ESTA É A IDEIA A QUE A TEORIA DOS GRUPOS NOS CONDUZ. TEMOS QUE
REFORMULAR NOSSA CONCEPÇÃO DO INDIVÍDUO COMO UMA UNIDADE,
COMPLETO EM SI MESMO. O SER HUMANO É UM SER QUE REALIZA A SUA
HUMANIDADE NA SUA RELAÇÃO COM OS DEMAIS SERES HUMANOS, NO
MÍNIMO NA RELAÇÃO DUAL. OBSERVE-SE QUE ISSO MUDA A POSTURA E A
REPRESENTAÇÃO DA PSICOTERAPIA INDIVIDUAL. ESSA DUPLA, ANALISTA E
ANALISANDO, É TERAPIA DE GRUPO.
DEFENDEREMOS AQUI QUE TODA A DESCRIÇÃO DO
PSIQUISMO APRESENTADA POR FREUD, E DESENVOLVIDA
PELOS AUTORES POSTERIORES, SE SUSTENTA EM
REPRESENTAÇÕES DO PSIQUISMO, QUE NÃO DEVEM SER
ENTENDIDAS COMO DE UM PSIQUISMO ENQUANTO REALIDADE
PRÓPRIA, MAS SIM COMO PROCESSO PSÍQUICO, OU MELHOR
AINDA PROCESSOS PSÍQUICOS MÚLTIPLOS,
MULTIDIMENSIONAIS.
• Junto com Freud, pensamos que o Eu poderia ser comparado, em elegante
metáfora culinária, a uma cebola. Este curioso vegetal é formado só por cascas.

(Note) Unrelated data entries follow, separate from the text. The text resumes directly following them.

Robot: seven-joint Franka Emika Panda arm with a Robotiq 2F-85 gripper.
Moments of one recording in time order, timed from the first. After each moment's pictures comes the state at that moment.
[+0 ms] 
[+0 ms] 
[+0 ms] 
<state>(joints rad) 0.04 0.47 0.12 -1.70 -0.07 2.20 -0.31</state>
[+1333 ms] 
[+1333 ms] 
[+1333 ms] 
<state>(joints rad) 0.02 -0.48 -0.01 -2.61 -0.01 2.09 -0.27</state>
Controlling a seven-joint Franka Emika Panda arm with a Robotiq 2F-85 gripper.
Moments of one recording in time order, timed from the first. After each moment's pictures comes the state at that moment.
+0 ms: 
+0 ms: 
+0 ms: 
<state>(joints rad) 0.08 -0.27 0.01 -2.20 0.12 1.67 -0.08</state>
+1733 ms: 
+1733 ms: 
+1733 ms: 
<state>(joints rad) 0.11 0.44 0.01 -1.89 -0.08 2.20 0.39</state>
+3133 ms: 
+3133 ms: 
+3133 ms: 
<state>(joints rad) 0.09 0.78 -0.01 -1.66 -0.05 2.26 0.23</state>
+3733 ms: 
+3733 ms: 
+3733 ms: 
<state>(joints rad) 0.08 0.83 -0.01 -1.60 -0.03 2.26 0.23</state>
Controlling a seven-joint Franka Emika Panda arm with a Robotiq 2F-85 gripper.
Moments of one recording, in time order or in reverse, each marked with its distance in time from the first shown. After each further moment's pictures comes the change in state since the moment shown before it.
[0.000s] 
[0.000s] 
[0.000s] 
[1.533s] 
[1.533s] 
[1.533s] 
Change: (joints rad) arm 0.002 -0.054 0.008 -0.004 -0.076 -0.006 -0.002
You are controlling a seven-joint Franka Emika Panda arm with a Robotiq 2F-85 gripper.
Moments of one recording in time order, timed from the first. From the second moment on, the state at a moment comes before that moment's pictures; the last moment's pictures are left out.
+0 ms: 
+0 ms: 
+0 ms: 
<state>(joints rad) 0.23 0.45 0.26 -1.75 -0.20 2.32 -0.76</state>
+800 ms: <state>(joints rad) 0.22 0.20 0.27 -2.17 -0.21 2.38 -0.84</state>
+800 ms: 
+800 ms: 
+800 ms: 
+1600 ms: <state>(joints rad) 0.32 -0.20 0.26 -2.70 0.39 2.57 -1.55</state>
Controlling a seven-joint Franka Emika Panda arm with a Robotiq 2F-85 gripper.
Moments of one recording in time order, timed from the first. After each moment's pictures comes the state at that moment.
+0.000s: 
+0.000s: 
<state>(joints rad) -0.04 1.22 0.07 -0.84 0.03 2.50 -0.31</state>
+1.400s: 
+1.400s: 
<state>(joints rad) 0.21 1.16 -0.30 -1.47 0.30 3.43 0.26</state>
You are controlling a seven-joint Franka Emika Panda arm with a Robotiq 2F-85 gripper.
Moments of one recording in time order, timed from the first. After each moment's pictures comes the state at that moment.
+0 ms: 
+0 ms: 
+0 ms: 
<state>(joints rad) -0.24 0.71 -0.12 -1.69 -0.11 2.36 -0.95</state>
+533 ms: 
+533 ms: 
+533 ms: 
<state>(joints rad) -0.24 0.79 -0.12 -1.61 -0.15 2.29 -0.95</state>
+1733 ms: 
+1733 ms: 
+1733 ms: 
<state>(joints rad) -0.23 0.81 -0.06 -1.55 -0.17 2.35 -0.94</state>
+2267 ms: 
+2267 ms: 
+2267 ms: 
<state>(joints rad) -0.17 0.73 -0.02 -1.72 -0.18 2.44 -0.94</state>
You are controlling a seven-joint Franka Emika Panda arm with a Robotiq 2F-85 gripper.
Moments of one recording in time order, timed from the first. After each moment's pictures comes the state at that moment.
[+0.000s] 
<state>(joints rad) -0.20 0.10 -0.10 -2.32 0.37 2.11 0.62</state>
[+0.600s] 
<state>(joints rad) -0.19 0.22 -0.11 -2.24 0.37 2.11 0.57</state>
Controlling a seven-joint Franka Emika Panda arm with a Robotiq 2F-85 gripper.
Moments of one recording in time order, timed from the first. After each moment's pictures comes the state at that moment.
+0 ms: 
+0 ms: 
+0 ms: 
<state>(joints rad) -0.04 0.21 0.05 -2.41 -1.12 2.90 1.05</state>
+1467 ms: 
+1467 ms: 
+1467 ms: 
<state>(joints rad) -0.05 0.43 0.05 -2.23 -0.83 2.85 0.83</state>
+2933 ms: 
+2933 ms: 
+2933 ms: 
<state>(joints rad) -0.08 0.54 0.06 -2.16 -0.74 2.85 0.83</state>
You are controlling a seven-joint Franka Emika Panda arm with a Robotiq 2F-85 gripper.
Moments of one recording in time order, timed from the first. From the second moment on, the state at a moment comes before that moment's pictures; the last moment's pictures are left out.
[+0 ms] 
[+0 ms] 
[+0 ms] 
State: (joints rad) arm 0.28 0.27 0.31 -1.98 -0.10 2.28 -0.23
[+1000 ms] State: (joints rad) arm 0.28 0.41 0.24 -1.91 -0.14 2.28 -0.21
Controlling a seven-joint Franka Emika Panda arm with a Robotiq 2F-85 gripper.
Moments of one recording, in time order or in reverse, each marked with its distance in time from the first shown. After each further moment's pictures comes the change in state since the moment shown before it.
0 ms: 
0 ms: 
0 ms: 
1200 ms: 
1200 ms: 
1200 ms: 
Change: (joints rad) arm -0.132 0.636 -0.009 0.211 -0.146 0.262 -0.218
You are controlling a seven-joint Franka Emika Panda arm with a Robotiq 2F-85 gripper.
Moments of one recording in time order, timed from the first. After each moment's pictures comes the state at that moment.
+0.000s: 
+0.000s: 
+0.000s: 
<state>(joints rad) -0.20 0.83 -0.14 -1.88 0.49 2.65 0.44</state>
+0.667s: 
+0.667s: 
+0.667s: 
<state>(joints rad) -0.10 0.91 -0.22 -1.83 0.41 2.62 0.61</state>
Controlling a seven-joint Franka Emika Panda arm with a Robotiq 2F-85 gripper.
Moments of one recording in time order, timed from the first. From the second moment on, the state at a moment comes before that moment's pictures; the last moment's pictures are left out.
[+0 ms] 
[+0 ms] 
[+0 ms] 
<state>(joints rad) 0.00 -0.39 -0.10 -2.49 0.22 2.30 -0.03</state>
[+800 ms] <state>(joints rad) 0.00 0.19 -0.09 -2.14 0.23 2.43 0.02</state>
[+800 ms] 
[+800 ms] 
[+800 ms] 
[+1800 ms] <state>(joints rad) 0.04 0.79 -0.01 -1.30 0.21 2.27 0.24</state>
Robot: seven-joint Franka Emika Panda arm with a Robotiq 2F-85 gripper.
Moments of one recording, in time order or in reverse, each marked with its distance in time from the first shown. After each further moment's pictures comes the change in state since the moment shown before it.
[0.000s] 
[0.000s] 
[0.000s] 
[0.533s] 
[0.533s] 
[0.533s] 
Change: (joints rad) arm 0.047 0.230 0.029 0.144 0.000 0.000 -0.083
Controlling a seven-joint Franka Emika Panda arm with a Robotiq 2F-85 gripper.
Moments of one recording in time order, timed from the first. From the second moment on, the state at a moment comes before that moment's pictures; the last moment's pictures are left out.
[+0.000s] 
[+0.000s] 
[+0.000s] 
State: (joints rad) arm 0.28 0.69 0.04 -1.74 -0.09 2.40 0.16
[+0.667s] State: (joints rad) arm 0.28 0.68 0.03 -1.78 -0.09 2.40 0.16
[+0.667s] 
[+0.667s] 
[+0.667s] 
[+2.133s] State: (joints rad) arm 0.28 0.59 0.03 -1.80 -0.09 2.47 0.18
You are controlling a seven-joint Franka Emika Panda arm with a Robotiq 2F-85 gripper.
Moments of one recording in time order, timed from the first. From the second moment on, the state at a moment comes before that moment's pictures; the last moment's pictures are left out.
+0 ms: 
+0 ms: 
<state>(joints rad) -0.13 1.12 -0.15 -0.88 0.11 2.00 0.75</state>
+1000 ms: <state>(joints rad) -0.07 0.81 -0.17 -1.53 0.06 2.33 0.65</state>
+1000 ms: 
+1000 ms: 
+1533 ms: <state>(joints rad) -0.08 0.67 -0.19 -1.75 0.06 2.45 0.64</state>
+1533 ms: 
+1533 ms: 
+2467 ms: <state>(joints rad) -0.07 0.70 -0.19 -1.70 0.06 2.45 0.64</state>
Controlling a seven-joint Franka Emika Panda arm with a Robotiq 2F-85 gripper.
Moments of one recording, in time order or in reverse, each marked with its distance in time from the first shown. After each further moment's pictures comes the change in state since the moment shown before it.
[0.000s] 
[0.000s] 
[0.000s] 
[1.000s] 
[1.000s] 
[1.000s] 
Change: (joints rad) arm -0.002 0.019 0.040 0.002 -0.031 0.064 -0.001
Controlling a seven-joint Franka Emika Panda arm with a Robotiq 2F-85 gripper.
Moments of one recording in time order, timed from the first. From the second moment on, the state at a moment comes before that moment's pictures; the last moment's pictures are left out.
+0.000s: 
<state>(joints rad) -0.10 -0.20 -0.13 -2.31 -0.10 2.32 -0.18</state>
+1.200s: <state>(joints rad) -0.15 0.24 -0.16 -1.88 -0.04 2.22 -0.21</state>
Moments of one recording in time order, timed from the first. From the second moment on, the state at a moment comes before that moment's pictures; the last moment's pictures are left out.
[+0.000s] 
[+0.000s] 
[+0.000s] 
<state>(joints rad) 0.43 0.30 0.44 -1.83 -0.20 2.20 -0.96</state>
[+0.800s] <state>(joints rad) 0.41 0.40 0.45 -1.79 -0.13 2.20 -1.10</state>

Não existe um caroço. Se formos em busca de seu núcleo nada encontramos, pois
o núcleo é a própria cebola, suas camadas mais interiores. O EU é em tudo
semelhante. As nossas cascas são os vínculos eu-outro, se for descascando tudo
que sou na minha relação com o outro, nada sobra. O que me compõe é o meu eu
com o outro, o que sou ao longo da minha história. Essa é a história dos meus
vínculos com os demais. Gostaríamos de ter algo só nosso, íntimo e pessoal, essa
é a 4ª ferida narcísica.
O que me é próprio existe, e é reconfortante,
mas o que me é mais essencialmente próprio,
aquilo que de fato me constitui, isso é a
Relação.

ÁVILA, L.A. Grupos – a perspectiva psicanalítica. Vínculo v.4n4. São Paulo, dez 2007.